■ What needs to be done:
Copy exactly the lines from the one containing "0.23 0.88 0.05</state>" through the last line of the records, both included, and nothing more.

■ Excerpted data:

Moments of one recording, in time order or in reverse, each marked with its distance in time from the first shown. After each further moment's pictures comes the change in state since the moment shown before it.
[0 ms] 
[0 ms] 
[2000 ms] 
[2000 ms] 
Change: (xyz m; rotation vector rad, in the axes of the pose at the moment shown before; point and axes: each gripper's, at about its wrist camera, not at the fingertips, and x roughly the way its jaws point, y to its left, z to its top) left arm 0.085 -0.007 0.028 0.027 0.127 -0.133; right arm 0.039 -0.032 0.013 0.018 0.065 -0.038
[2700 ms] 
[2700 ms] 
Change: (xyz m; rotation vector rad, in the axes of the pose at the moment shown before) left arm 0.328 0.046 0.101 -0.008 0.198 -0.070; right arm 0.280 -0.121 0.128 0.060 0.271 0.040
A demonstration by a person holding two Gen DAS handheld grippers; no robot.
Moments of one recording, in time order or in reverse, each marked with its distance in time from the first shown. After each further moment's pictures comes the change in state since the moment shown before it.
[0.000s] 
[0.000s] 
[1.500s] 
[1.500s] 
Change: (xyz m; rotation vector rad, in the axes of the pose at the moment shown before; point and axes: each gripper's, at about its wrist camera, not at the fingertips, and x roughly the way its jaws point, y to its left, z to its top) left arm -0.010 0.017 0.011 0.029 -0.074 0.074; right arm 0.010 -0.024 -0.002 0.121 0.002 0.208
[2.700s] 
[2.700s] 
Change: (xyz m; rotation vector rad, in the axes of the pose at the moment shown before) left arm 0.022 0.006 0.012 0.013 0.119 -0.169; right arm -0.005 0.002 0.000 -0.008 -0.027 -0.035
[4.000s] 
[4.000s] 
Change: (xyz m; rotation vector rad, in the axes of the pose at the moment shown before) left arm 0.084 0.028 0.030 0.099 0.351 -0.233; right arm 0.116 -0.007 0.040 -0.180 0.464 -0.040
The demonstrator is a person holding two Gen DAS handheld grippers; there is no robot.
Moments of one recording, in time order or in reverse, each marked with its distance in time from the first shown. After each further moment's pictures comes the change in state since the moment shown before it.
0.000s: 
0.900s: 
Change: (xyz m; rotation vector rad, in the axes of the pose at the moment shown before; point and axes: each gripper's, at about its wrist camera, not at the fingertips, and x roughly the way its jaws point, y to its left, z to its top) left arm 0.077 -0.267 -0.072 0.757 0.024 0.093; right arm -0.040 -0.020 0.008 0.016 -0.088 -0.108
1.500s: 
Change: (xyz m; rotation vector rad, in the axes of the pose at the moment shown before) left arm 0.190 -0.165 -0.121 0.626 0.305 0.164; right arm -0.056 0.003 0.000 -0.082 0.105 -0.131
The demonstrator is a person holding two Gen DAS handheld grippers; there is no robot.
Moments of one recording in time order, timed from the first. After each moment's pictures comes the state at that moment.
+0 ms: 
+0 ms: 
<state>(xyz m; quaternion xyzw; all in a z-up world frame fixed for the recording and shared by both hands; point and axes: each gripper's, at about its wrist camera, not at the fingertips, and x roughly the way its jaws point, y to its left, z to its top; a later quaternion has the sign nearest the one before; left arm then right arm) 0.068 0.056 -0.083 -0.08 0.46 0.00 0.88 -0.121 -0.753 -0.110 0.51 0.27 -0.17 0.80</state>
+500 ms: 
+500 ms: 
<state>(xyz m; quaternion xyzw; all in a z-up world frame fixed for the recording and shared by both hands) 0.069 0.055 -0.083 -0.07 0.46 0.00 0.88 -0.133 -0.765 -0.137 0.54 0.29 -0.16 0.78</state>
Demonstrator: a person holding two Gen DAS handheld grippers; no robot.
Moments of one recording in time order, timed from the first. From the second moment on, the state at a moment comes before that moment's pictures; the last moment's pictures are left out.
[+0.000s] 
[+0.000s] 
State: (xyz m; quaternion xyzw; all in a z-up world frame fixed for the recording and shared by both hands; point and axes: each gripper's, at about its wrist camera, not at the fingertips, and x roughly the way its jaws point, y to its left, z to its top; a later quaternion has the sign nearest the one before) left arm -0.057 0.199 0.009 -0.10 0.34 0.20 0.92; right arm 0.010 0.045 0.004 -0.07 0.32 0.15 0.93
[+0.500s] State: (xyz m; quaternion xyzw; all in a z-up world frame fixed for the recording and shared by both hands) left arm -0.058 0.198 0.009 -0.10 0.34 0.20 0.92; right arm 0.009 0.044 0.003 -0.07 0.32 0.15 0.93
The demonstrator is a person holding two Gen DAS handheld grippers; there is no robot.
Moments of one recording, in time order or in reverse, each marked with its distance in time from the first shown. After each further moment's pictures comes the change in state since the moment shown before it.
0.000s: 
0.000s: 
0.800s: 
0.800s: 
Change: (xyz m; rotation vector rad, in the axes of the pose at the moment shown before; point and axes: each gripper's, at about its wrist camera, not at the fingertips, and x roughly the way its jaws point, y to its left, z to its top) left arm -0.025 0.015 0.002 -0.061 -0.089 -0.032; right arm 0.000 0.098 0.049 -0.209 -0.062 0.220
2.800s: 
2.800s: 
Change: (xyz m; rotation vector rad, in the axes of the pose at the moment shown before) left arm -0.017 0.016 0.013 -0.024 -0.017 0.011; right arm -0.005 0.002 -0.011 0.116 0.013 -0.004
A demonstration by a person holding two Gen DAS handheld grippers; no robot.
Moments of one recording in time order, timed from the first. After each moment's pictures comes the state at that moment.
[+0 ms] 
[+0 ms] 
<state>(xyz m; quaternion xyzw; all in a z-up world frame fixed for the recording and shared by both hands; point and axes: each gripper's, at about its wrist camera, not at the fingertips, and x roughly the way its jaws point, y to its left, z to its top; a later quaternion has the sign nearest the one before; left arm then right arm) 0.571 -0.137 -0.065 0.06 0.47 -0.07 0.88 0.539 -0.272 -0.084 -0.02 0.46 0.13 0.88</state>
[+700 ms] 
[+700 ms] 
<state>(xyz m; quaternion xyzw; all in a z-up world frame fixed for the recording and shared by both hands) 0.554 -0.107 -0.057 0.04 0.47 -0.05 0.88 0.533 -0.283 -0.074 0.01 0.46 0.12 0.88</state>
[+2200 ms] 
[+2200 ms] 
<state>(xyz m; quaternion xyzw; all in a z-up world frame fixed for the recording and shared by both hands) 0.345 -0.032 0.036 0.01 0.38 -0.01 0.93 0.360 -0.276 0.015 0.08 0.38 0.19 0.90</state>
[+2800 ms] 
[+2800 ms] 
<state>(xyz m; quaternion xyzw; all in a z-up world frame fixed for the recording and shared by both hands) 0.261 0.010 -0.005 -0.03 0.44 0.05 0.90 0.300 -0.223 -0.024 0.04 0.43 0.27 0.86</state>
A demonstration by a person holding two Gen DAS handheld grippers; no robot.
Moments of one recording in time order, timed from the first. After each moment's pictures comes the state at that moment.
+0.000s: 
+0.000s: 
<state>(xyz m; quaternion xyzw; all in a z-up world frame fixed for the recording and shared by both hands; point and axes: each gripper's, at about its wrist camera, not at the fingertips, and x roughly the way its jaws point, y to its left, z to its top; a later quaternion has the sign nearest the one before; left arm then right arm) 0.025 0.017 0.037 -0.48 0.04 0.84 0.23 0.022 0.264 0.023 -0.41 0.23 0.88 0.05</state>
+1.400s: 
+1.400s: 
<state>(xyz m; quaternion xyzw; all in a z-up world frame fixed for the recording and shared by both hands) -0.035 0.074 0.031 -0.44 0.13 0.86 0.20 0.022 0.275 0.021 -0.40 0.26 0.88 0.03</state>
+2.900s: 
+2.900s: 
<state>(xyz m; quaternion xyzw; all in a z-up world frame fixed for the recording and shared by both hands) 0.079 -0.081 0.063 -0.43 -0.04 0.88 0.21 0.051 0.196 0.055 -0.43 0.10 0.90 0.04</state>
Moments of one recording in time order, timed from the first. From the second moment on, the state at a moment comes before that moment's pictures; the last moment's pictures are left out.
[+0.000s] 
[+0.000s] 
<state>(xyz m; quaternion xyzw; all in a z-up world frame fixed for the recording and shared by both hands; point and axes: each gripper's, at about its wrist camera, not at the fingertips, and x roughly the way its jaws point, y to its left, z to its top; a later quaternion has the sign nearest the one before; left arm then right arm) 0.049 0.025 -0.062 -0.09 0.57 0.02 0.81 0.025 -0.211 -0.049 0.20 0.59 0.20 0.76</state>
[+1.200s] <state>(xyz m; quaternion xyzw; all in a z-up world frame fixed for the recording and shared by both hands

■ Exercise response:
<state>(xyz m; quaternion xyzw; all in a z-up world frame fixed for the recording and shared by both hands; point and axes: each gripper's, at about its wrist camera, not at the fingertips, and x roughly the way its jaws point, y to its left, z to its top; a later quaternion has the sign nearest the one before; left arm then right arm) 0.025 0.017 0.037 -0.48 0.04 0.84 0.23 0.022 0.264 0.023 -0.41 0.23 0.88 0.05</state>
+1.400s: 
+1.400s: 
<state>(xyz m; quaternion xyzw; all in a z-up world frame fixed for the recording and shared by both hands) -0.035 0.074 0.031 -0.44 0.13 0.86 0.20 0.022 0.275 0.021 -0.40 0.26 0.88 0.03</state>
+2.900s: 
+2.900s: 
<state>(xyz m; quaternion xyzw; all in a z-up world frame fixed for the recording and shared by both hands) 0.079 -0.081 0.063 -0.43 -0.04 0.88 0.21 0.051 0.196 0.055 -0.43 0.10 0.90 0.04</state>
Moments of one recording in time order, timed from the first. From the second moment on, the state at a moment comes before that moment's pictures; the last moment's pictures are left out.
[+0.000s] 
[+0.000s] 
<state>(xyz m; quaternion xyzw; all in a z-up world frame fixed for the recording and shared by both hands; point and axes: each gripper's, at about its wrist camera, not at the fingertips, and x roughly the way its jaws point, y to its left, z to its top; a later quaternion has the sign nearest the one before; left arm then right arm) 0.049 0.025 -0.062 -0.09 0.57 0.02 0.81 0.025 -0.211 -0.049 0.20 0.59 0.20 0.76</state>
[+1.200s] <state>(xyz m; quaternion xyzw; all in a z-up world frame fixed for the recording and shared by both hands

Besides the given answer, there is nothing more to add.